** EXERCISE DESCRIPTION **
Your reply should hold only the lines from the records below where "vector" occurs.

(Records from a dataset)
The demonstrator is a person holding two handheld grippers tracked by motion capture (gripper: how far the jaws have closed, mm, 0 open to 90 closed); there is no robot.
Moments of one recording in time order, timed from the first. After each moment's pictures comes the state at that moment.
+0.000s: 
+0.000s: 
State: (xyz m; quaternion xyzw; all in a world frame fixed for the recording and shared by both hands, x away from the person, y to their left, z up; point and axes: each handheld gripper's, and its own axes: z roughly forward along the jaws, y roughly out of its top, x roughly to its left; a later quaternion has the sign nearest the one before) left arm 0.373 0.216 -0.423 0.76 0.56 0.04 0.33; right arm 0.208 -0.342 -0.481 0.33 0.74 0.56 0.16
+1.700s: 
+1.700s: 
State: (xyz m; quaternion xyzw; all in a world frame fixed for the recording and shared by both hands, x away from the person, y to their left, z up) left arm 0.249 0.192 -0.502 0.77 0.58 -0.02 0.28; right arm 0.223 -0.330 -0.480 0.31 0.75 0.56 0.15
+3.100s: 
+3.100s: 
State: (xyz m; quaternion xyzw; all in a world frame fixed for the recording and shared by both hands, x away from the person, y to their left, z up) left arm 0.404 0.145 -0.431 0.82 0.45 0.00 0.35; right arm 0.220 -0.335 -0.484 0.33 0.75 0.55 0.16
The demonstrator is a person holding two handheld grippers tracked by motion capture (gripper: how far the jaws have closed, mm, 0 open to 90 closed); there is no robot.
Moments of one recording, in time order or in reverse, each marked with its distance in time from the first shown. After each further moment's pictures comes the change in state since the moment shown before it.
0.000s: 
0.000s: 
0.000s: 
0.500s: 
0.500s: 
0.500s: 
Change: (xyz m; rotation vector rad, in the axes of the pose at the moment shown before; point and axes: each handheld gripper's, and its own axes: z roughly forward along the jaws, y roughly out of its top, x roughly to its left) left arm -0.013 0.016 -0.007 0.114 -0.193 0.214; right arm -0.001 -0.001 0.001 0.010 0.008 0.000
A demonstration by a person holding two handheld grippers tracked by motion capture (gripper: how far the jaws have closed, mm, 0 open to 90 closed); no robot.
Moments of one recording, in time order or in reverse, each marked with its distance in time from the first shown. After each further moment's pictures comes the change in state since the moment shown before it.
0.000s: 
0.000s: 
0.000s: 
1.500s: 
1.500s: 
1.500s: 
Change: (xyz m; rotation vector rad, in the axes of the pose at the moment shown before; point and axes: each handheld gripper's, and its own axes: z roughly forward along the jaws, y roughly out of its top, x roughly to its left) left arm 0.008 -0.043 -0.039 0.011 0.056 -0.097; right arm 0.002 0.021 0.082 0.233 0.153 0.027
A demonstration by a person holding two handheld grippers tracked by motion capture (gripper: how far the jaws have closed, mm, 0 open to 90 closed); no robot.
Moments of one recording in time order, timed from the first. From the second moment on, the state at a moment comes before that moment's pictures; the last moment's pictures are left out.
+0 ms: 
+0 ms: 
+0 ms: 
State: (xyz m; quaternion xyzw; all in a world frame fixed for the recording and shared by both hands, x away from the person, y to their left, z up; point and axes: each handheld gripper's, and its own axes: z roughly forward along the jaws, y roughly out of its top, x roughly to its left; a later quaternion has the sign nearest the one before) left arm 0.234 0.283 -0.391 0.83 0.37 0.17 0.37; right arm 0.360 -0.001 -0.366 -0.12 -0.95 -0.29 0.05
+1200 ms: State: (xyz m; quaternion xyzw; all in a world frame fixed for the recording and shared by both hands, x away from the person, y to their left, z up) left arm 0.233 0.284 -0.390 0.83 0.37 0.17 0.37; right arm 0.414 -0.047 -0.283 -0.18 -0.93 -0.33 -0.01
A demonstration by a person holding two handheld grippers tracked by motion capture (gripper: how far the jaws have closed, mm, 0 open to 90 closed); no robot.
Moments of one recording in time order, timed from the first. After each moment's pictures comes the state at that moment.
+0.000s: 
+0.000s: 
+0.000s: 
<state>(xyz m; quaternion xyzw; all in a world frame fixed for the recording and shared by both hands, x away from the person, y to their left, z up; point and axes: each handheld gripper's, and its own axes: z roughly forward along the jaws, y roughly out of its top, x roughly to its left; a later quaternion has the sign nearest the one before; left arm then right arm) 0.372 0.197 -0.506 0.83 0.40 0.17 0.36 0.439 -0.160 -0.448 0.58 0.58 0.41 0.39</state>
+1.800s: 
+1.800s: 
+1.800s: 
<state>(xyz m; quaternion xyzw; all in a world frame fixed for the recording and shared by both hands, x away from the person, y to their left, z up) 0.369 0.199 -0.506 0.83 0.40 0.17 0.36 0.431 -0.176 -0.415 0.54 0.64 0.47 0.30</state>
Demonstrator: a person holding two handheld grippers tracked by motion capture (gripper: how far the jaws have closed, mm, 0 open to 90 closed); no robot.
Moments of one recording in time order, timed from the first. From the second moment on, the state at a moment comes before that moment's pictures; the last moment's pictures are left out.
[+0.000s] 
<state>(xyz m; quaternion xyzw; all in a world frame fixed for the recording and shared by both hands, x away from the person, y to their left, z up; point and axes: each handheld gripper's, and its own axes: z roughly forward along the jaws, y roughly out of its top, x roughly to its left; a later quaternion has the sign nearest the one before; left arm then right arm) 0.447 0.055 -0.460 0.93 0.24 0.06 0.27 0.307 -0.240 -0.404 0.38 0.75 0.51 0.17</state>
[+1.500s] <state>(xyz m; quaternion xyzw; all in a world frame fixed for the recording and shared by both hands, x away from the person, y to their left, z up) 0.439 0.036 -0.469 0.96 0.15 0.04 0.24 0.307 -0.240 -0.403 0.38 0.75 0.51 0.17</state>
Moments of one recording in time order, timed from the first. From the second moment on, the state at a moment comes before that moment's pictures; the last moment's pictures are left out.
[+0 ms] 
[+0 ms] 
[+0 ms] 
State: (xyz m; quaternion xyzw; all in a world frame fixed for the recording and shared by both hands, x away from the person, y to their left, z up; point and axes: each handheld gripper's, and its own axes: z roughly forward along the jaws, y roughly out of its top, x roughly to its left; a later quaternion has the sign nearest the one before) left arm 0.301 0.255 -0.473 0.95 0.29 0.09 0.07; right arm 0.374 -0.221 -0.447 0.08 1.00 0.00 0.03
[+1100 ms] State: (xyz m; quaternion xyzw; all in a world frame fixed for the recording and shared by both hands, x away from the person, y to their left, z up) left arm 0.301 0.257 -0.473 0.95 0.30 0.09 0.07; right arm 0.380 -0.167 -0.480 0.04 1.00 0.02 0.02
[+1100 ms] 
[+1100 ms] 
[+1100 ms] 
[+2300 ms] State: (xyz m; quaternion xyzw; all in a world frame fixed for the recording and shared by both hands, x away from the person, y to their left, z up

** SOLVED EXERCISE **
Change: (xyz m; rotation vector rad, in the axes of the pose at the moment shown before; point and axes: each handheld gripper's, and its own axes: z roughly forward along the jaws, y roughly out of its top, x roughly to its left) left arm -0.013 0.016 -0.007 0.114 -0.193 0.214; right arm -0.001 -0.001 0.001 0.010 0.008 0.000
Change: (xyz m; rotation vector rad, in the axes of the pose at the moment shown before; point and axes: each handheld gripper's, and its own axes: z roughly forward along the jaws, y roughly out of its top, x roughly to its left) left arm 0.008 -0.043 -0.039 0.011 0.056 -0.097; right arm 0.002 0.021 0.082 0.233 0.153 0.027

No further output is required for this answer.